======== EXCERPTED DATA

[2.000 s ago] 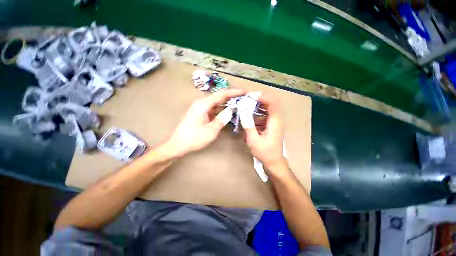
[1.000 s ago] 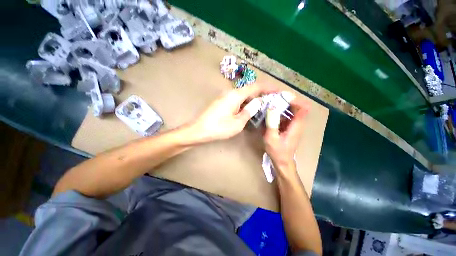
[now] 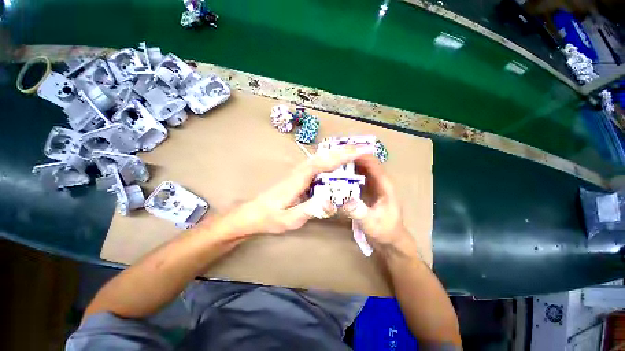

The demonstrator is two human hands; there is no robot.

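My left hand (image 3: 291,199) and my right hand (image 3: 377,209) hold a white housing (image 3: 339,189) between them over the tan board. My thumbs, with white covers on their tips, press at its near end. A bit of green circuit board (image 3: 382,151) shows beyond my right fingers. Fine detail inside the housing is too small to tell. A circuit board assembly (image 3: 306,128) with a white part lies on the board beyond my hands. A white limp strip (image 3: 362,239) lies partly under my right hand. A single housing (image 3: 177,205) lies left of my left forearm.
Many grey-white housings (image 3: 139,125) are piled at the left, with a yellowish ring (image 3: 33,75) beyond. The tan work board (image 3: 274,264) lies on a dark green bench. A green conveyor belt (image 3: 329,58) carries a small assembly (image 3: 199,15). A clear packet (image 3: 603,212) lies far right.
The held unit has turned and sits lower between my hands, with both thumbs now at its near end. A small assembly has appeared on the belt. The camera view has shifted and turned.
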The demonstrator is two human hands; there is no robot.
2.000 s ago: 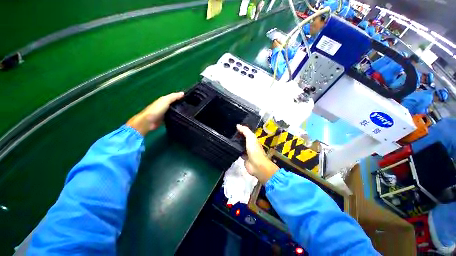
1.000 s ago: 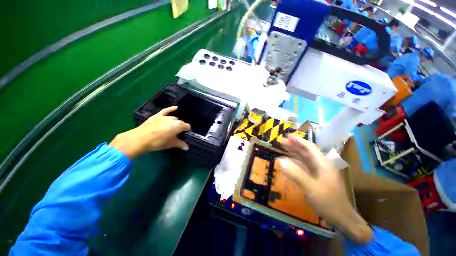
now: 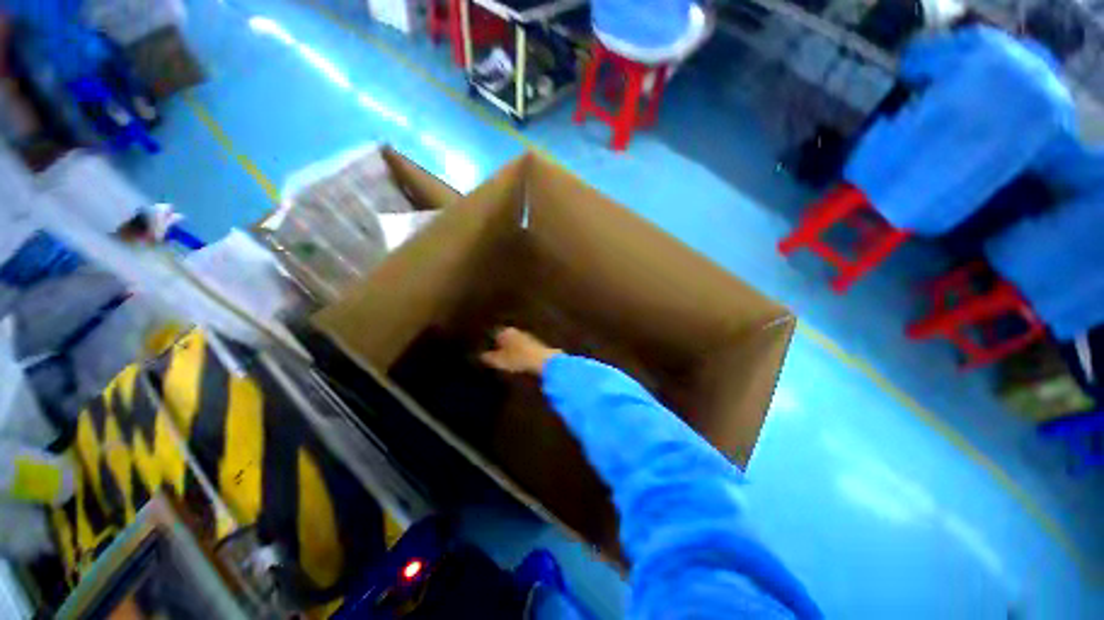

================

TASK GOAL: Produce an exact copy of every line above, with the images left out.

OUTPUT OF THE EXERCISE:
[2.000 s ago] 
[1.000 s ago] 
[now] 

The demonstrator is two human hands; there is no robot.

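My left hand (image 3: 291,199) and my right hand (image 3: 377,209) hold a white housing (image 3: 339,189) between them over the tan board. My thumbs, with white covers on their tips, press at its near end. A bit of green circuit board (image 3: 382,151) shows beyond my right fingers. Fine detail inside the housing is too small to tell. A circuit board assembly (image 3: 306,128) with a white part lies on the board beyond my hands. A white limp strip (image 3: 362,239) lies partly under my right hand. A single housing (image 3: 177,205) lies left of my left forearm.
Many grey-white housings (image 3: 139,125) are piled at the left, with a yellowish ring (image 3: 33,75) beyond. The tan work board (image 3: 274,264) lies on a dark green bench. A green conveyor belt (image 3: 329,58) carries a small assembly (image 3: 199,15). A clear packet (image 3: 603,212) lies far right.
The held unit has turned and sits lower between my hands, with both thumbs now at its near end. A small assembly has appeared on the belt. The camera view has shifted and turned.
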The demonstrator is two human hands; there is no robot.
2.000 s ago: 
1.000 s ago: 
now: 

No further output will be produced for this exercise.